> **Task objective**
Extract all of the entries and give them again, word for word.

(Data records)

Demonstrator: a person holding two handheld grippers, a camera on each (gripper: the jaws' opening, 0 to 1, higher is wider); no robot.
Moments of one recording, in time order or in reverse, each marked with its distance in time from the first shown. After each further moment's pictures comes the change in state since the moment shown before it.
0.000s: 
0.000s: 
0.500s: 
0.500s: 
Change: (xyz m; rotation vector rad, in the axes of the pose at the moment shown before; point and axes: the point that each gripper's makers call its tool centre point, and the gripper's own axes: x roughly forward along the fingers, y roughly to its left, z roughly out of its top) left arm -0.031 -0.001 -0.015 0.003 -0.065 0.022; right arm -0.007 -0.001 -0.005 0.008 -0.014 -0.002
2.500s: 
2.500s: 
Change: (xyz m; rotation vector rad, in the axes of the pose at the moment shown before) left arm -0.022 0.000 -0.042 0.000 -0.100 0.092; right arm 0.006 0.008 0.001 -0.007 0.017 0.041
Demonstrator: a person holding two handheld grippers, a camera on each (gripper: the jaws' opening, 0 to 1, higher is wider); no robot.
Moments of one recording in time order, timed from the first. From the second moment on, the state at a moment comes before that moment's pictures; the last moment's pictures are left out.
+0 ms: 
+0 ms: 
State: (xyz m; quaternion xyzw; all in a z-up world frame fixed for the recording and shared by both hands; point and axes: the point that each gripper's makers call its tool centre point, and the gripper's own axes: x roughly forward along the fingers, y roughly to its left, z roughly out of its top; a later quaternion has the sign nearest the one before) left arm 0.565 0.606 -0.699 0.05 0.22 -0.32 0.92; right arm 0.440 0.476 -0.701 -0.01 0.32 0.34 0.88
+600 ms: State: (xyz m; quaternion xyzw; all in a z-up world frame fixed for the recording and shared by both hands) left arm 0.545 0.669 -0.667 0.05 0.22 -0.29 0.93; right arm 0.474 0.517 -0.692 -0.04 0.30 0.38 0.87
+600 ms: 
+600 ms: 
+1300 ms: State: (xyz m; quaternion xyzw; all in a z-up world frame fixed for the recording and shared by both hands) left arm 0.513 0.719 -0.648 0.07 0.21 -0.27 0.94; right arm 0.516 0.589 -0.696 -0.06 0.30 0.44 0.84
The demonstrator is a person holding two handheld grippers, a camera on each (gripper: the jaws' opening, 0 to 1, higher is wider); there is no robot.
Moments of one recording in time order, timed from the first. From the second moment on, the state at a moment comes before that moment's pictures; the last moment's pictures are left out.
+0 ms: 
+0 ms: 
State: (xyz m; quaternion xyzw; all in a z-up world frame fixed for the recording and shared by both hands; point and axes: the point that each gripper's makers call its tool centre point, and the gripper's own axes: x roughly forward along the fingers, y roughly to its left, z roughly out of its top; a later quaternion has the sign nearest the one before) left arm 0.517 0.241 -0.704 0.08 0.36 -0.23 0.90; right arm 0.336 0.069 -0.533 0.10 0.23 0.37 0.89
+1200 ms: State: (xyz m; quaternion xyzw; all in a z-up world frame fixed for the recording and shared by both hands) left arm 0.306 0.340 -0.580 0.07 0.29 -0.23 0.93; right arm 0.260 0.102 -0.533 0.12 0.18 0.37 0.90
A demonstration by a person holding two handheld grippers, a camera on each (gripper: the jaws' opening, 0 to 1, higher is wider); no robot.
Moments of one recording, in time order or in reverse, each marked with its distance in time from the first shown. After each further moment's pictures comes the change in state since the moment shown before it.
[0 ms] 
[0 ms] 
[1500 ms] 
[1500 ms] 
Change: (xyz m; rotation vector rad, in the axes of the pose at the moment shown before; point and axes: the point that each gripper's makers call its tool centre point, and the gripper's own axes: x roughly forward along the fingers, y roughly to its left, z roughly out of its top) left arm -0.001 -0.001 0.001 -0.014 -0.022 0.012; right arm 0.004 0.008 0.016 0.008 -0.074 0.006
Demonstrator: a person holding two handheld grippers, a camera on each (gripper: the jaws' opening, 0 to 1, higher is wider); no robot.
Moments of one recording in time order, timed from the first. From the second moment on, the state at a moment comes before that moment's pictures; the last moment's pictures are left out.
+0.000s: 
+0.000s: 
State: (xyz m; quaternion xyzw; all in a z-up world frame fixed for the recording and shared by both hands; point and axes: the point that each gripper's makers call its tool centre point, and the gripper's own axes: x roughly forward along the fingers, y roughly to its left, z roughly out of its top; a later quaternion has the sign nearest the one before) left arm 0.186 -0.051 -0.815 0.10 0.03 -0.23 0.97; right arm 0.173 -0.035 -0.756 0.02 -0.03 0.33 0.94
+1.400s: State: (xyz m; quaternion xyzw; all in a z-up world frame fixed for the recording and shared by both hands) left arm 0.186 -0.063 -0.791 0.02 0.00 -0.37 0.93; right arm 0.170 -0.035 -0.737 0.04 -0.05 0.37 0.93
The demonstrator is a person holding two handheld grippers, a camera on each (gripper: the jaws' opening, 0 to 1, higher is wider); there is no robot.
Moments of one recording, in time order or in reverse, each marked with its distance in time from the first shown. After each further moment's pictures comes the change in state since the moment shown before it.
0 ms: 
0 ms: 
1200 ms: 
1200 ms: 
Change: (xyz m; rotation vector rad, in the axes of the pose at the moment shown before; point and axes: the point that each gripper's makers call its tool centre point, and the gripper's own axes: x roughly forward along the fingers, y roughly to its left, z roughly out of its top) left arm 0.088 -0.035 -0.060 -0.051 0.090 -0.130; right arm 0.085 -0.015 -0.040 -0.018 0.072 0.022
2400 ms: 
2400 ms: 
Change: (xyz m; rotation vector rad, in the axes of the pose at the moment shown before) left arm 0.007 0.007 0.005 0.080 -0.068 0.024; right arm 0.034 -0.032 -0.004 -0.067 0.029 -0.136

> **Answer for this exercise**
Demonstrator: a person holding two handheld grippers, a camera on each (gripper: the jaws' opening, 0 to 1, higher is wider); no robot.
Moments of one recording, in time order or in reverse, each marked with its distance in time from the first shown. After each further moment's pictures comes the change in state since the moment shown before it.
0.000s: 
0.000s: 
0.500s: 
0.500s: 
Change: (xyz m; rotation vector rad, in the axes of the pose at the moment shown before; point and axes: the point that each gripper's makers call its tool centre point, and the gripper's own axes: x roughly forward along the fingers, y roughly to its left, z roughly out of its top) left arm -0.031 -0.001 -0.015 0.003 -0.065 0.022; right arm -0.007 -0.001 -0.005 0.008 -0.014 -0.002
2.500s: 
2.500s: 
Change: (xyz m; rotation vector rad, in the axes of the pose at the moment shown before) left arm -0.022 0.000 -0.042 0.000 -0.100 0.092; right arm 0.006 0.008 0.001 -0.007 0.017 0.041
Demonstrator: a person holding two handheld grippers, a camera on each (gripper: the jaws' opening, 0 to 1, higher is wider); no robot.
Moments of one recording in time order, timed from the first. From the second moment on, the state at a moment comes before that moment's pictures; the last moment's pictures are left out.
+0 ms: 
+0 ms: 
State: (xyz m; quaternion xyzw; all in a z-up world frame fixed for the recording and shared by both hands; point and axes: the point that each gripper's makers call its tool centre point, and the gripper's own axes: x roughly forward along the fingers, y roughly to its left, z roughly out of its top; a later quaternion has the sign nearest the one before) left arm 0.565 0.606 -0.699 0.05 0.22 -0.32 0.92; right arm 0.440 0.476 -0.701 -0.01 0.32 0.34 0.88
+600 ms: State: (xyz m; quaternion xyzw; all in a z-up world frame fixed for the recording and shared by both hands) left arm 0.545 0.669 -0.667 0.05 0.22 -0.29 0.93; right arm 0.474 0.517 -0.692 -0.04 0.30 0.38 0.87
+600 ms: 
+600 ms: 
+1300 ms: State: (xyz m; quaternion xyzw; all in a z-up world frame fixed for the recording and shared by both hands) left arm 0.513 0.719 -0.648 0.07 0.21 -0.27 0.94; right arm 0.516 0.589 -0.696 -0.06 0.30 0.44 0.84
The demonstrator is a person holding two handheld grippers, a camera on each (gripper: the jaws' opening, 0 to 1, higher is wider); there is no robot.
Moments of one recording in time order, timed from the first. From the second moment on, the state at a moment comes before that moment's pictures; the last moment's pictures are left out.
+0 ms: 
+0 ms: 
State: (xyz m; quaternion xyzw; all in a z-up world frame fixed for the recording and shared by both hands; point and axes: the point that each gripper's makers call its tool centre point, and the gripper's own axes: x roughly forward along the fingers, y roughly to its left, z roughly out of its top; a later quaternion has the sign nearest the one before) left arm 0.517 0.241 -0.704 0.08 0.36 -0.23 0.90; right arm 0.336 0.069 -0.533 0.10 0.23 0.37 0.89
+1200 ms: State: (xyz m; quaternion xyzw; all in a z-up world frame fixed for the recording and shared by both hands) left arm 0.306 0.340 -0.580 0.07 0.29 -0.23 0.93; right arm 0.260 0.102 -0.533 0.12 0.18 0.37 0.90
A demonstration by a person holding two handheld grippers, a camera on each (gripper: the jaws' opening, 0 to 1, higher is wider); no robot.
Moments of one recording, in time order or in reverse, each marked with its distance in time from the first shown. After each further moment's pictures comes the change in state since the moment shown before it.
[0 ms] 
[0 ms] 
[1500 ms] 
[1500 ms] 
Change: (xyz m; rotation vector rad, in the axes of the pose at the moment shown before; point and axes: the point that each gripper's makers call its tool centre point, and the gripper's own axes: x roughly forward along the fingers, y roughly to its left, z roughly out of its top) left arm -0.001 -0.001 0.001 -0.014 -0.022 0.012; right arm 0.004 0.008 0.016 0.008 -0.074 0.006
Demonstrator: a person holding two handheld grippers, a camera on each (gripper: the jaws' opening, 0 to 1, higher is wider); no robot.
Moments of one recording in time order, timed from the first. From the second moment on, the state at a moment comes before that moment's pictures; the last moment's pictures are left out.
+0.000s: 
+0.000s: 
State: (xyz m; quaternion xyzw; all in a z-up world frame fixed for the recording and shared by both hands; point and axes: the point that each gripper's makers call its tool centre point, and the gripper's own axes: x roughly forward along the fingers, y roughly to its left, z roughly out of its top; a later quaternion has the sign nearest the one before) left arm 0.186 -0.051 -0.815 0.10 0.03 -0.23 0.97; right arm 0.173 -0.035 -0.756 0.02 -0.03 0.33 0.94
+1.400s: State: (xyz m; quaternion xyzw; all in a z-up world frame fixed for the recording and shared by both hands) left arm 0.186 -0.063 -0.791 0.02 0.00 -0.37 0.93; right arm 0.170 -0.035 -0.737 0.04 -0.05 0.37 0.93
The demonstrator is a person holding two handheld grippers, a camera on each (gripper: the jaws' opening, 0 to 1, higher is wider); there is no robot.
Moments of one recording, in time order or in reverse, each marked with its distance in time from the first shown. After each further moment's pictures comes the change in state since the moment shown before it.
0 ms: 
0 ms: 
1200 ms: 
1200 ms: 
Change: (xyz m; rotation vector rad, in the axes of the pose at the moment shown before; point and axes: the point that each gripper's makers call its tool centre point, and the gripper's own axes: x roughly forward along the fingers, y roughly to its left, z roughly out of its top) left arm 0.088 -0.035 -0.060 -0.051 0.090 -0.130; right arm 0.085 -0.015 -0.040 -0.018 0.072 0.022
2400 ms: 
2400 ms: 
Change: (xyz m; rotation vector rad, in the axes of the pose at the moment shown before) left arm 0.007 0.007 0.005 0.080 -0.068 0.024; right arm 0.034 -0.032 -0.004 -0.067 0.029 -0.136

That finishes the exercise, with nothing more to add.